▶ Task to complete: Only the lines from the one containing "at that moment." through the end of the data below are to be repeated, exactly as given, without pictures.

Records from a dataset:
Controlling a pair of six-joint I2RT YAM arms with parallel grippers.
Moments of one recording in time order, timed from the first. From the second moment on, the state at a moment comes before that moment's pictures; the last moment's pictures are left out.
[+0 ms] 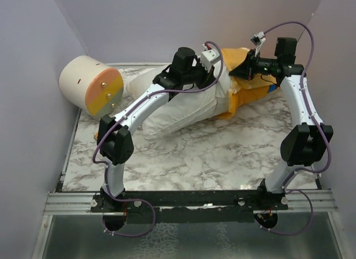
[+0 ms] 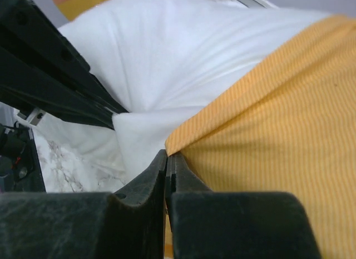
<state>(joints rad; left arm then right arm) -0.66 1.96 1.88 -0.25 0.48 0.08 -0.04 1.76 1.71 -0.54 -1.08 -0.15</state>
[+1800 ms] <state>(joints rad) -0.62 1.96 1.47 0.49 0.62 -0.68 -0.08 1.05 0.82 -0.36 -0.91 0.26</state>
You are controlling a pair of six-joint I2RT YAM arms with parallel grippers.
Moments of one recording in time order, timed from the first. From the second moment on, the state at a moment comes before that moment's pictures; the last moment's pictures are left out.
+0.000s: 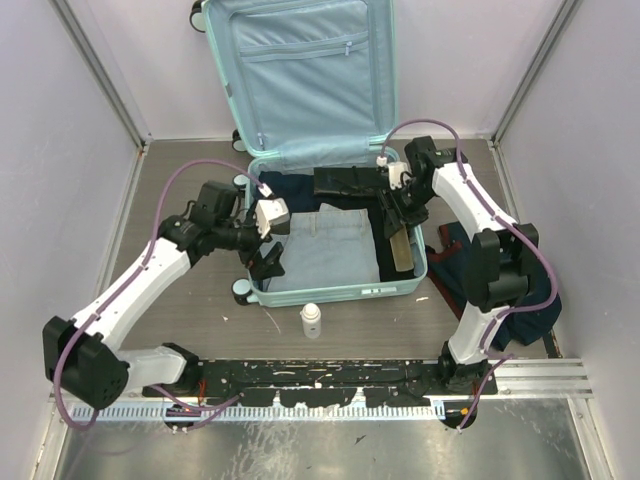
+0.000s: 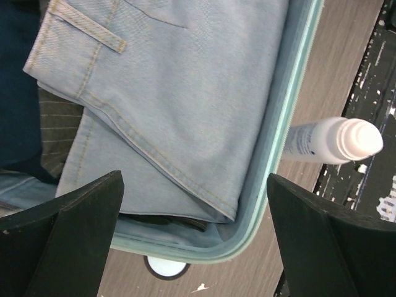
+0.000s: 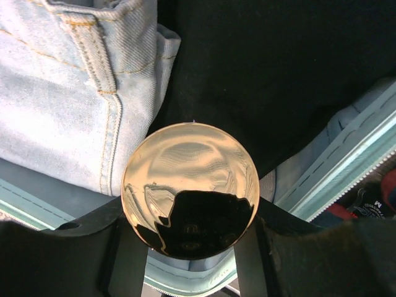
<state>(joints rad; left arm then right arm) -0.46 1.25 1.09 -0.67 0.61 0.44 0.19 1.79 1.57 -1.11 -0.33 -0.22</state>
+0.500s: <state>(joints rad) -0.54 1.08 1.00 -0.76 0.68 0.51 0.19 1.68 1.58 -1.11 -0.29 -0.18</state>
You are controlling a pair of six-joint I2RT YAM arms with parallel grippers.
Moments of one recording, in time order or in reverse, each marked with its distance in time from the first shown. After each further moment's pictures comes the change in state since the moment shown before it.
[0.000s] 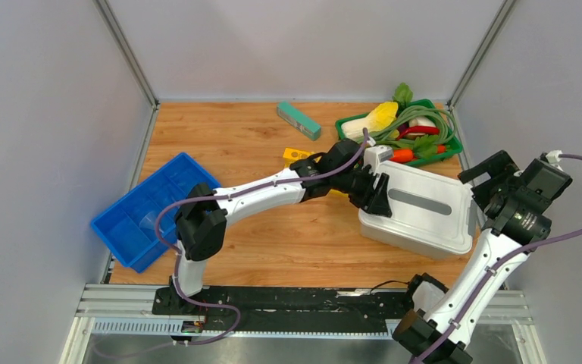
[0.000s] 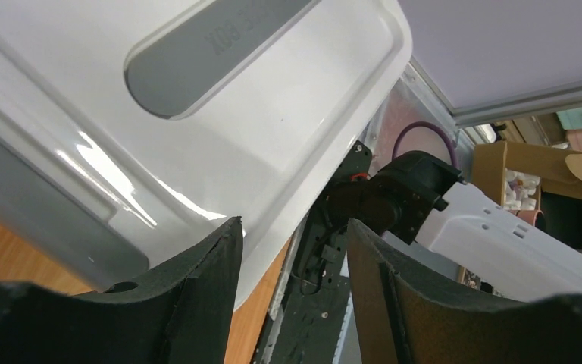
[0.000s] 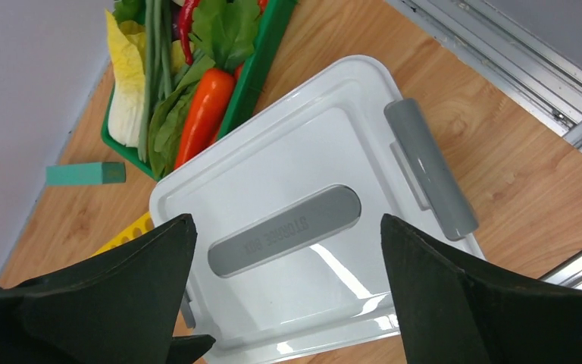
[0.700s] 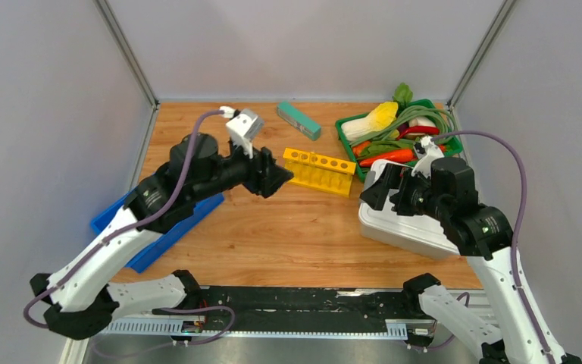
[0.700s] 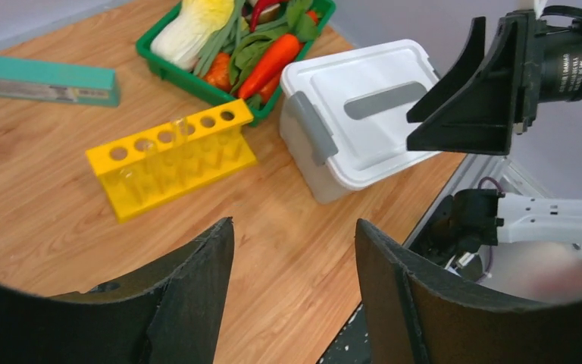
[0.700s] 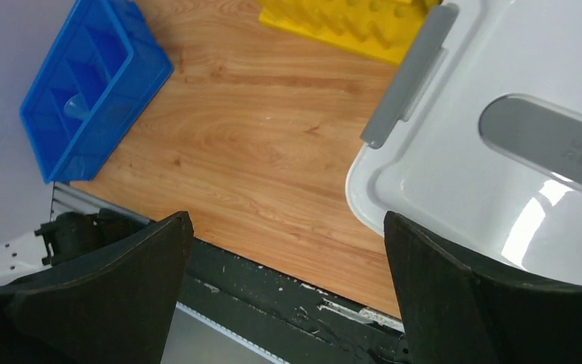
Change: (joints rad) left arm 0.175 -0.833 -0.196 -0.356 -0.416 0.229; right arm 1.011 -0.053 -0.041 0.052 0.053 0.066
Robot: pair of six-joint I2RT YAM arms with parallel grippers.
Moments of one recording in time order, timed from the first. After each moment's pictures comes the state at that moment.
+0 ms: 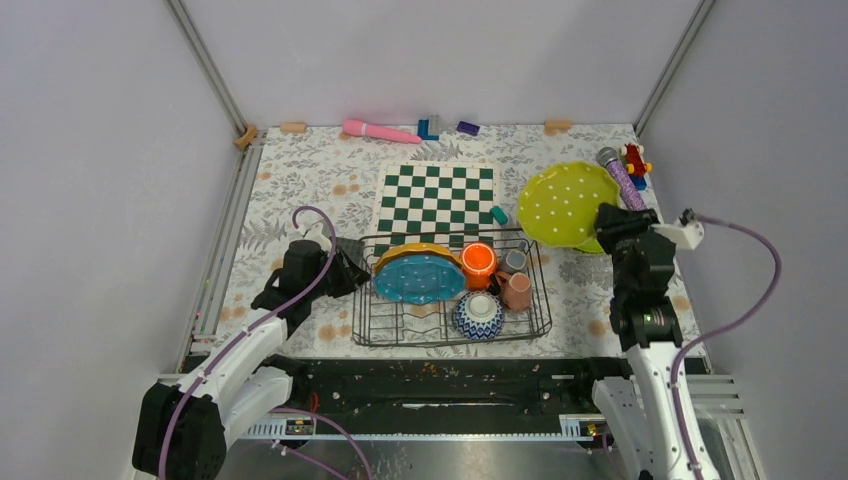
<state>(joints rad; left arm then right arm) -0.29 0.90 0.41 -0.14 0.22 -0.65 0.02 0.64 0.65 -0.13 0.21 0.91</state>
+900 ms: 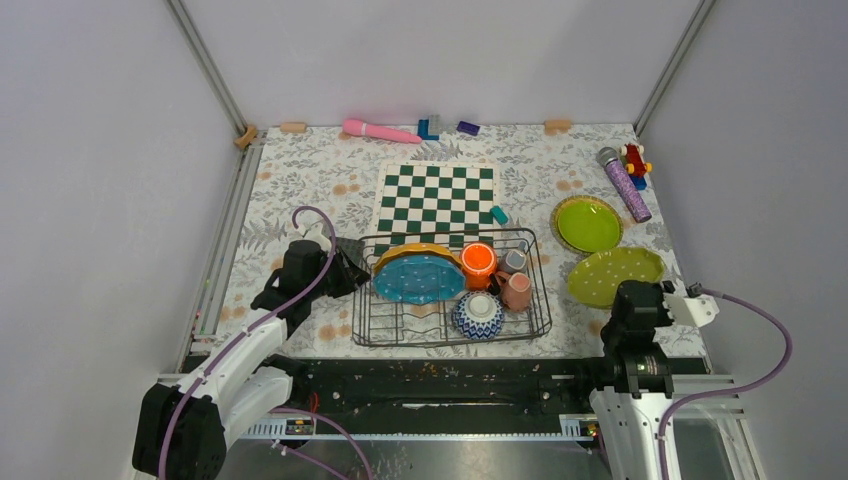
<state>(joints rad) -0.29 0.90 0.41 -0.15 0.22 -0.65 0.01 0.23 0.43 -0.61 0.81 0.85</state>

▶ The answer:
Moments of one recording in time order, timed from the first. After each moment's pictures comes the state at that moment.
+0 ms: 
<state>(joints rad; left arm then right arm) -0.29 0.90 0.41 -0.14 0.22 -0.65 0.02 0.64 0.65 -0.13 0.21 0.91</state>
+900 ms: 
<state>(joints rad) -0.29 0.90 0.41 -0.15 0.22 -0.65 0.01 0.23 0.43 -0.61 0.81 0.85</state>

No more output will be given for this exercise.